As he readies himself to throw his life away by jumping from the Jungfrau’s snowy peak, the viewer of the painting can see the rescuer coming closer. So even though a tragedy has been averted, the young man’s psychological agony is bound to continue, for the immediate time and the time to come in the near future. So when will his torment end? This oil-on-canvas painting by Ford Madox Brown was inspired by a dramatic poem written by Lord Byron. This painter was a specialist in literary paintings, it seems. Other paintings of his were inspired by literary works too. He was obviously a well-read man who enjoyed reading and the dramatic arts.
The question on the viewer’s mind might be, did the artist love the literature or was he simply searching for inspiration? It's an interesting thought. But this artist was definitely a man who enjoyed painting attention-grabbing scenes. Once you’ve feasted your senses and imagination on one of his works of art, you feel as if you've immersed yourself in the story and experienced these emotions too. This painting is in the collection of Manchester City Art Galleries.

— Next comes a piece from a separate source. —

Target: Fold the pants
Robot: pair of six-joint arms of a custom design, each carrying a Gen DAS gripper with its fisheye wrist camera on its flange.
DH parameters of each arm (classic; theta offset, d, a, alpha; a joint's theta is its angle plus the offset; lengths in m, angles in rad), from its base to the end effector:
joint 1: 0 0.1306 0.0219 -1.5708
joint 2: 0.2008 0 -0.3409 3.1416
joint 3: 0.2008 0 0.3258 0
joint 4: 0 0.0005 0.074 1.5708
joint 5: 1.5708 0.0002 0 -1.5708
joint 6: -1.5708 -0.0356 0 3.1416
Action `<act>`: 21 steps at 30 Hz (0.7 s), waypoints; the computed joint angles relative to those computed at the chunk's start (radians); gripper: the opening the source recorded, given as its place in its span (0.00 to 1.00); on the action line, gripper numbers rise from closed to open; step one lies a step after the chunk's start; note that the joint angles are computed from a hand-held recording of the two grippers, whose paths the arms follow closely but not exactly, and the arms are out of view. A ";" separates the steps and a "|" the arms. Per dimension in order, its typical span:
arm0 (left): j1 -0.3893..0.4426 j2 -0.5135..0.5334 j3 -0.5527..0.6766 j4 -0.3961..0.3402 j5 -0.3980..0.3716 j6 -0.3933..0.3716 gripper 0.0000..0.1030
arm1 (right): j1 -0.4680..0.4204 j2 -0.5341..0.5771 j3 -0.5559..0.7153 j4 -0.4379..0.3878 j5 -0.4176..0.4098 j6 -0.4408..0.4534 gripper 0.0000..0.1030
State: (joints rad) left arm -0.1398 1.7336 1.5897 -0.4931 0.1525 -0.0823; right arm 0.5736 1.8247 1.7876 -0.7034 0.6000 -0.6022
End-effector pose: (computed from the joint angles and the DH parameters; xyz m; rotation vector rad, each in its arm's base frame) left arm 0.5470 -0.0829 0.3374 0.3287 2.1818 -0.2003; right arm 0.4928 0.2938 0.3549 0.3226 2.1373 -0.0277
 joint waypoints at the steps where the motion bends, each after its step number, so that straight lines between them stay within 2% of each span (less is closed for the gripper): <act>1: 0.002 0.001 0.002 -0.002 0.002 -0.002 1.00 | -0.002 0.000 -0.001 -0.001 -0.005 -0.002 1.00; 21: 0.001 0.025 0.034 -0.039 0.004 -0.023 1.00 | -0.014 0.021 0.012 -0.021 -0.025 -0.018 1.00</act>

Ford Madox Brown was a French-born artist, the son of English parents. He doesn’t appear to have received a lot of education, but he studied his art in continental Europe. His place of study was Belgium, in the cities of Bruges and Antwerp. As a 19th-century artist, he was heavily influenced by the romantic and pre-Raphaelite movements. He painted in watercolours as well as in oils. Just like many of the figures in his paintings, this artist knew and experienced personal tragedies.
He lost his first wife, Elizabeth Bromley to pulmonary tuberculosis when she was only 27 years old. He later got involved with one of his models, Emma Hill. They didn’t marry initially because she was not his social equal, but they married eventually. Several children were born to the artist through both his marriages. But sadly, most of them died, with the exception of two daughters. The celebrated novelist Ford Madox Ford was his grandson, being the son of his younger daughter.